> [What is required]
Output every line of the data exactly as it appears.

> [Data below]
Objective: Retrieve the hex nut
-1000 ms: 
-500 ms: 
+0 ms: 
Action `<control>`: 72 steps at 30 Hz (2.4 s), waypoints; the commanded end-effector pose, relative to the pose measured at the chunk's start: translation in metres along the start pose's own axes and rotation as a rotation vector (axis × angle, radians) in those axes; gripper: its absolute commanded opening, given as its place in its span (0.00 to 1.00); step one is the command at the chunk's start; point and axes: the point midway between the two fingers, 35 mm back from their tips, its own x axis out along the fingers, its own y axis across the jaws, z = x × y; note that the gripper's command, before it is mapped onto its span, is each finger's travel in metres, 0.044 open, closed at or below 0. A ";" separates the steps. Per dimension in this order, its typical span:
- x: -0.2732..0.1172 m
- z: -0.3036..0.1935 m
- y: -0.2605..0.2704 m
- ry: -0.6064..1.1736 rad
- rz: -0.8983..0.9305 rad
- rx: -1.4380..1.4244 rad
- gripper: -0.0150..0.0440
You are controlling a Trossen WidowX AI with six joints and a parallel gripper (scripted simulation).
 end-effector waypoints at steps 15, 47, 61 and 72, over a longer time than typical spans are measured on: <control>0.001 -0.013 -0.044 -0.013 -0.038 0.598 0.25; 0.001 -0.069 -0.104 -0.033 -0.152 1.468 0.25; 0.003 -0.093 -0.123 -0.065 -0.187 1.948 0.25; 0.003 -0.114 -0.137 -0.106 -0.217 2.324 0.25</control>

> [Your solution]
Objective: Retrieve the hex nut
-1000 ms: 
-500 ms: 
+0 ms: 
Action `<control>`: 72 steps at 30 Hz (2.4 s), waypoints; the commanded end-effector pose, relative to the pose measured at the chunk's start: translation in metres along the start pose's own axes and rotation as a rotation vector (axis × angle, radians) in those axes; gripper: its absolute commanded opening, given as its place in its span (0.00 to 1.00); step one is the command at the chunk's start; point and axes: the point midway between the two fingers, 35 mm back from their tips, its own x axis out along the fingers, its own y axis across the jaws, z = x × y; note that the gripper's command, before it is mapped onto its span, is each finger's travel in metres, 0.044 open, closed at or below 0. A ";" separates the steps. Per dimension in this order, its typical span:
- x: -0.2732..0.1172 m
- z: -0.3036..0.1935 m
- y: -0.2605..0.2704 m
- ry: -0.6064..1.1736 rad
- rz: -0.8983..0.9305 rad
- rx: -1.4380..1.4244 rad
- gripper: -0.0150..0.0440
You are controlling a Trossen WidowX AI with six joints and a parallel gripper (scripted simulation).
 end-effector waypoints at steps 15, 47, 61 and 72, over a longer time than typical spans are measured on: <control>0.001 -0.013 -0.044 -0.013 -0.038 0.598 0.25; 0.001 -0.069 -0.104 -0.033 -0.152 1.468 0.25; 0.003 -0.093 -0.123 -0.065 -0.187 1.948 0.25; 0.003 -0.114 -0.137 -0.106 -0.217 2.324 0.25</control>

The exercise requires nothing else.